Work to be completed
Count the lines in the listing below that contain the word "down" and report that number alone.

◇ ◇ ◇

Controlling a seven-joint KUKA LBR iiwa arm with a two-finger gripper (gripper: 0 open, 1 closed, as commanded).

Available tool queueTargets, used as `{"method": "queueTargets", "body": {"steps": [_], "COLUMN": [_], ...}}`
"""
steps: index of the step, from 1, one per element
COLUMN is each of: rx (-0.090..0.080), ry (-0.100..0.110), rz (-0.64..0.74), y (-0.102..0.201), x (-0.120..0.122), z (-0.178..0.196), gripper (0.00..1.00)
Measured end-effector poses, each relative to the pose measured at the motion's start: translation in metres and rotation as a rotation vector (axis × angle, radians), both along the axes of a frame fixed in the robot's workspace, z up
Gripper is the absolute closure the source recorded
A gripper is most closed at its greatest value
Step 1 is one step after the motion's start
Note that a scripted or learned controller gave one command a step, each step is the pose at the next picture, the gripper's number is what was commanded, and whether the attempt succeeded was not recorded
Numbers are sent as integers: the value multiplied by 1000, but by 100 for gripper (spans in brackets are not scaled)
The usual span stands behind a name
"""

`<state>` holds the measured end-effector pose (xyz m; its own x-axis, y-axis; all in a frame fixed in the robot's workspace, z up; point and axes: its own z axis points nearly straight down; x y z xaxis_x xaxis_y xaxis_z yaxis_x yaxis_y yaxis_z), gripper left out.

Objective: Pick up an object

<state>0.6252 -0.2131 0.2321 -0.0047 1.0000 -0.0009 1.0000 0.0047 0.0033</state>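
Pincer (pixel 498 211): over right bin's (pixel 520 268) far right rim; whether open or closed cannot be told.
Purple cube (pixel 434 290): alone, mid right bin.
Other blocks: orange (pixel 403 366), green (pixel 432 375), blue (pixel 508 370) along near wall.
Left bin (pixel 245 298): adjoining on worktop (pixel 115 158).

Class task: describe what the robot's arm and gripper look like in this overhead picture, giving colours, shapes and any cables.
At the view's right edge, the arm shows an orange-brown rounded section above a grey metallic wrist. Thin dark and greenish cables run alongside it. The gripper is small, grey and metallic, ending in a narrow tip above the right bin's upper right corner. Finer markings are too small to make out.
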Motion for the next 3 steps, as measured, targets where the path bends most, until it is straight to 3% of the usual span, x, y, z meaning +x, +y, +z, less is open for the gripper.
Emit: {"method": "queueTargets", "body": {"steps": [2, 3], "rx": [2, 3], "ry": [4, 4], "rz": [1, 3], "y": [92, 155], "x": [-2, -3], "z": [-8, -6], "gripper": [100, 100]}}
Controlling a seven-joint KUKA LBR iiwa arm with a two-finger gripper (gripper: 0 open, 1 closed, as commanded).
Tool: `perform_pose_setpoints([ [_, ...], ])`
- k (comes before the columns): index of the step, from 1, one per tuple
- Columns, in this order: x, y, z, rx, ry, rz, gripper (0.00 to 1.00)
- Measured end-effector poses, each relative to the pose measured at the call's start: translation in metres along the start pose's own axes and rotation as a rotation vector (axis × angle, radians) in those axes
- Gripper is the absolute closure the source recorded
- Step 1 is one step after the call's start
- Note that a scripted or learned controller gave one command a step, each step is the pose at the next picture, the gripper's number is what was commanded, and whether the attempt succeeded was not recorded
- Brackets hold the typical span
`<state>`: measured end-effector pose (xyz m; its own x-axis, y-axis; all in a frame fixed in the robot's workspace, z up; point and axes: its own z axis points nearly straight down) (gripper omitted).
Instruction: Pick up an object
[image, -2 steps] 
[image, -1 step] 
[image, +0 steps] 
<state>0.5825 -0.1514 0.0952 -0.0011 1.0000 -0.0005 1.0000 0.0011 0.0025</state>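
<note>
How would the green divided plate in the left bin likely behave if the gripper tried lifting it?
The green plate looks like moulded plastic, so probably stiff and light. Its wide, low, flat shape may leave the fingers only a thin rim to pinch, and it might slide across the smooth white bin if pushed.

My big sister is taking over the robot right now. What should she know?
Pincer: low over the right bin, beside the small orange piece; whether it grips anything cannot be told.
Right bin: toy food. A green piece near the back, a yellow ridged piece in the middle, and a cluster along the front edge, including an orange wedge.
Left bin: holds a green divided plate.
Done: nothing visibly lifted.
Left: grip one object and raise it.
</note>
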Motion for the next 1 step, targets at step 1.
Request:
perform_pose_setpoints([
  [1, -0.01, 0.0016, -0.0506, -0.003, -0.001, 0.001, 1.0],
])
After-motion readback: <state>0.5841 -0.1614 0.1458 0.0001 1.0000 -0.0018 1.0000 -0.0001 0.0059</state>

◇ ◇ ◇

Answer space
2